Eggs and butter are essential ingredients in baking. An egg acts as a binder, emulsifier, and even provides lift for desserts that doesn’t call for the addition of chemical leaveners. Butter meanwhile provides the fat needed to keep desserts moist while giving it flavor that oil can’t match.
But if you read cookie dough recipes that need butter as well as eggs, it will usually instruct you to have all the ingredients, including the butter and eggs, to be “at room temperature”.
This is fine… if “room temperature” is cooler than what our normal tropical weather offers, which is usually around 80 degrees F/26 degrees C. This temperature rises even higher during the summer, where it can rise to beyond 90 degrees F/32 degrees C, which is the temperature when butter melts.

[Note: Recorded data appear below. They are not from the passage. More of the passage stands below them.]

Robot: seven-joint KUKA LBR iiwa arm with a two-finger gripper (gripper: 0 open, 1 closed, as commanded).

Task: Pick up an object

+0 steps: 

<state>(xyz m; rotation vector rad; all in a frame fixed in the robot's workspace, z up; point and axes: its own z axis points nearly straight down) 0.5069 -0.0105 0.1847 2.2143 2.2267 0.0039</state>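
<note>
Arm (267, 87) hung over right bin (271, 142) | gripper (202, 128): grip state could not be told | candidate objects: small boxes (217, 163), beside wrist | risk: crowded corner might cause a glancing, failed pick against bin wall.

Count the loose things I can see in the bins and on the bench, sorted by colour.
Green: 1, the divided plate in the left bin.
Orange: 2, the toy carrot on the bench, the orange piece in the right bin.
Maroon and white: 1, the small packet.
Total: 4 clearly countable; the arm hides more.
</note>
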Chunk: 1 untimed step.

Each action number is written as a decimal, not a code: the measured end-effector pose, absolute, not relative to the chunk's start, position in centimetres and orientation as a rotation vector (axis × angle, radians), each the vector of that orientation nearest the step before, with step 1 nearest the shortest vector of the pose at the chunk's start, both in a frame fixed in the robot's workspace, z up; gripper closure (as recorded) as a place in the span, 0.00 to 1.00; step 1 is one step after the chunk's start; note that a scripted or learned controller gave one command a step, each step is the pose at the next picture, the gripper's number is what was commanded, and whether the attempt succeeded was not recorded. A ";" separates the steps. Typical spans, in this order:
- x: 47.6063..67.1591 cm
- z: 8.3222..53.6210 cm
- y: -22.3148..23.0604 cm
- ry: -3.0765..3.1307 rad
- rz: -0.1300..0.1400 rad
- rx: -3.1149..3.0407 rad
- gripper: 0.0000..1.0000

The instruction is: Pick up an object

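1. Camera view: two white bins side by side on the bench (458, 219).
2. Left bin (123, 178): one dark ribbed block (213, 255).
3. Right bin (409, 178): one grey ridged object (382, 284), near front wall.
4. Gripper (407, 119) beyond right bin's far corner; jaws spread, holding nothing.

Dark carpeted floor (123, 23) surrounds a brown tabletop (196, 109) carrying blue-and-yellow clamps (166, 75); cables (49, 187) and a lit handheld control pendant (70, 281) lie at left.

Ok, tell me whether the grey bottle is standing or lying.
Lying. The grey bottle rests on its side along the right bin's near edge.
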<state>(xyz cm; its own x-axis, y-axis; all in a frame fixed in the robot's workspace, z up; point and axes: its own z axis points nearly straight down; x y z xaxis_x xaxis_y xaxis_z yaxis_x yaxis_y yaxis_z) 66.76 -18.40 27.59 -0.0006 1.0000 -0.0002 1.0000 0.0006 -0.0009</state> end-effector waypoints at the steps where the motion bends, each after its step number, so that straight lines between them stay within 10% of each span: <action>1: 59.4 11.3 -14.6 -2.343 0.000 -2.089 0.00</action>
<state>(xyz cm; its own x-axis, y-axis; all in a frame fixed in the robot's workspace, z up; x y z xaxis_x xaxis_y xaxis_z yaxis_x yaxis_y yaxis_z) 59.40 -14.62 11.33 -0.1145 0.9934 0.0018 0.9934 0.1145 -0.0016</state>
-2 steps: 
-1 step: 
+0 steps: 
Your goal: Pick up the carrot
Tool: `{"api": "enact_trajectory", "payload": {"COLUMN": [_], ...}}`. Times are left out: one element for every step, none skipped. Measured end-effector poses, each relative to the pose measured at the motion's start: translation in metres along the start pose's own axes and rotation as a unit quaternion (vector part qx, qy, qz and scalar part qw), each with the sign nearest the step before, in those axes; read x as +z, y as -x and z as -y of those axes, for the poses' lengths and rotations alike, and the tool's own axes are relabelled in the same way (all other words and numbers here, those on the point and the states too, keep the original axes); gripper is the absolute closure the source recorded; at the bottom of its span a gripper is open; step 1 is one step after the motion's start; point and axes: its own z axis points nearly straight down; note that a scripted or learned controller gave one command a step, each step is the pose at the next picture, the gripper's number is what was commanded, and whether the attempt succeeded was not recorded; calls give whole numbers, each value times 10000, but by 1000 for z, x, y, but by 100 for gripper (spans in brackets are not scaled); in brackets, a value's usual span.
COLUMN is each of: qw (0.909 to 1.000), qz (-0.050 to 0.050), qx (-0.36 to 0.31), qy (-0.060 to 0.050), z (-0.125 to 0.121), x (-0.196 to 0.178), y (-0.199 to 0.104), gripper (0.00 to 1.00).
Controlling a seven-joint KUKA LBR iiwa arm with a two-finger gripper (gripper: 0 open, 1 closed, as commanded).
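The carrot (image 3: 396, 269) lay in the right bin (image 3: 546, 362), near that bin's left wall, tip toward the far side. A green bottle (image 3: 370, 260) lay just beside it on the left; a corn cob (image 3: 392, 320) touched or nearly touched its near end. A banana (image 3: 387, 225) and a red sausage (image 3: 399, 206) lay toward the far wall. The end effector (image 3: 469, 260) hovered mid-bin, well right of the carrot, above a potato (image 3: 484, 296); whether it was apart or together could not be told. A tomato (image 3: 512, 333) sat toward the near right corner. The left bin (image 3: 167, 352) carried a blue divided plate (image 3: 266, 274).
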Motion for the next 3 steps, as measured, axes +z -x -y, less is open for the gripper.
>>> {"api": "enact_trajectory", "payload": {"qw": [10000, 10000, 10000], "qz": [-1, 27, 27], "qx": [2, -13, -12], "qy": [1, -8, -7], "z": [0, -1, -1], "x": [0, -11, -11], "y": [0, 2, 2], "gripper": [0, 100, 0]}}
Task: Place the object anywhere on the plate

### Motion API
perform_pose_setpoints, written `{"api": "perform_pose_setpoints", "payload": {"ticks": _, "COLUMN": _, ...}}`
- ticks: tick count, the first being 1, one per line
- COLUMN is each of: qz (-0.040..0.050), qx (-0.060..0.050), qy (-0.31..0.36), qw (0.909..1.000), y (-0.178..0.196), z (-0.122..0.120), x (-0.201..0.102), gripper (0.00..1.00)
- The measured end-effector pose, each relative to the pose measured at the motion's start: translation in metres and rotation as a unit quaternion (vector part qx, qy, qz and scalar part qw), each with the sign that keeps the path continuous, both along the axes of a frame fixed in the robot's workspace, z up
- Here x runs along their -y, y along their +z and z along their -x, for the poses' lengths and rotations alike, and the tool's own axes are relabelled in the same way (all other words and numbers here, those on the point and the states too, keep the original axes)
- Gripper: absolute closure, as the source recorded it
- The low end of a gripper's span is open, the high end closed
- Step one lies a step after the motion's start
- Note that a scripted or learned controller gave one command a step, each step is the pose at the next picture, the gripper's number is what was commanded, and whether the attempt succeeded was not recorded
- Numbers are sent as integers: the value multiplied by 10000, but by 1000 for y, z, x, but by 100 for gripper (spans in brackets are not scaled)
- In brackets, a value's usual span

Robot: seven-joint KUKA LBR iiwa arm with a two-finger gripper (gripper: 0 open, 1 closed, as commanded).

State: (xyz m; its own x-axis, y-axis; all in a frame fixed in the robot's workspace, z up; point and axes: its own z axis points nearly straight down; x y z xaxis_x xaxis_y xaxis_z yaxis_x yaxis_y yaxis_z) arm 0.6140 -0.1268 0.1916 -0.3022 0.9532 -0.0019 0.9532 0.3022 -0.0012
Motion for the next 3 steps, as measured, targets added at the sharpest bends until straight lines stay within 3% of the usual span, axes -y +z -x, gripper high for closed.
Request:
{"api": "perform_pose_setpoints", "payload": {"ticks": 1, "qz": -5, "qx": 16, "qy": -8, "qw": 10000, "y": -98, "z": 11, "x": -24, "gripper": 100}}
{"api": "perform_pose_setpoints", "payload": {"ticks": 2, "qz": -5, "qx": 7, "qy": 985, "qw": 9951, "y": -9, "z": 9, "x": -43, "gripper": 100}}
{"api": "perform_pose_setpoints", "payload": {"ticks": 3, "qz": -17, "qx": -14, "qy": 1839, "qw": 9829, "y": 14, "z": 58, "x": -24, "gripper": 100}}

And that’s where the problem lies. Any recipe that requires “room temperature” butter means for it to remain solid enough to be able to be “creamed”. Any warmer and you’d be using melted butter, especially once you start the creaming process. So how do you solve this melting problem, especially during the summer when room temperature is still too hot and the kitchen even hotter? Use cold eggs.
It’s a rather simple solution, and one that can save your cookie dough from turning into a melting pot before you’re ready. Not only will your cookie dough stay cool in the heat, you may not even need to chill your dough before scooping and rolling into a ball.